Но Эвелина отвела протянутую дворецким руку. Она уже хорошо разглядела запыленного старца в сером картузе, обутого в изодранные постолы, одетого в лохмотья. Борода до пояса. В руках высокий посох. Лицо светлое, озаренное только ему одному известной радостью. Он улыбался самому себе тихой скорбной улыбкой. Только в глазах, сидевших глубоко под мохнатыми бровями, переливались тревога и страх. Казалось, глаза принадлежат кому-то другому, а не этому старому нищему страннику.
Он не пошевельнулся даже, и, хотя смотрел на графиню, ясно было, что видит только карету, а все окружающее для него не существует.
Кучер Станислав влез на козлы, Жегмонт подошел ближе к графине, Марина расстелила на сиденье плед. Человек возле кареты как будто испугался. Он забеспокоился. Шагнул вперед и одной рукой, не выпуская из другой посоха, стал расстегивать рубаху, широко открыл рот, точно что-то душило его, мешало дышать.
— Чего тебе?! — сердито спросил Жегмонт. — Говорят, иди своей дорогой, ну и ступай, пока не отстегали.
Как бы подтверждая угрозу Жегмонта, кучер Станислав со свистом рассек воздух кнутом. Но человек не пошевельнулся. Расстегнув наконец ворот грязной рубахи, он крикнул:
— Еще одна карета!
«Сумасшедший», — подумала со страхом Эвелина и шагнула к карете.
— Кто ты? — спросила графиня.
Человек посмотрел на нее умоляюще, протянул вперед длинную землистую руку и вымолвил настойчиво, глухо и скорбно:
— Отдай ее,
— Кого? — удивленно спросила Эвелина, чувствуя, что внезапный страх миновал и нищий ничем не угрожает ей.
— Ее, — повторил человек, подступая к графине.
— А ну, отойди. — Жегмонт оттолкнул его.
— Погоди, — остановила дворецкого Эвелина. — Кого отдать тебе? — спросила она снова.
— Отдай ее, отдай! — завопил он. И вдруг, вобрав голову в плечи, попятился от кареты. Он уходил в степь, размахивая рукой, точно колдуя, шептал что-то, и слезы бежали по его сморщенным щекам.

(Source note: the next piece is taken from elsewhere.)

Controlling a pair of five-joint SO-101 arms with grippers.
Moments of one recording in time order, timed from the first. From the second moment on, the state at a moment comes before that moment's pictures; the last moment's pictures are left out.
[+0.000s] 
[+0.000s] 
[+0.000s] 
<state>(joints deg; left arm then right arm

— Снова карета, — шептал он, — и снова ее нет. Где же она? — спрашивал он, как будто перед ним кто-то стоял.
Эвелина слушала этот разговор с самим собою и вновь проникалась неприятным ощущением страха.
— Где она? — спрашивал старик, остановясь у дороги.
Он умолк и стоял, немой и таинственный, не обращая внимания на людей у кареты. И вдруг, словно пробудившись от тяжелого сна, бросил посох на дорогу и, подняв руки к небу, завопил:
— О, будьте вы прокляты до седьмого колена, да падет на ваши головы моровая язва, да источит ваши сердца ржавчина, да затянет глаза ваши вечною мглою.
— Он безумный! — крикнула Эвелина и, проворно опираясь на руку Жегмонта, вошла в карету.
Жегмонт влез на козлы, уселся рядом с кучером. Тот ударил по лошадям. Карета тронулась.
— Это он, — крикнул на ухо кучеру Жегмонт, — Вечный жид! — и перекрестился, сплюнув на дорогу.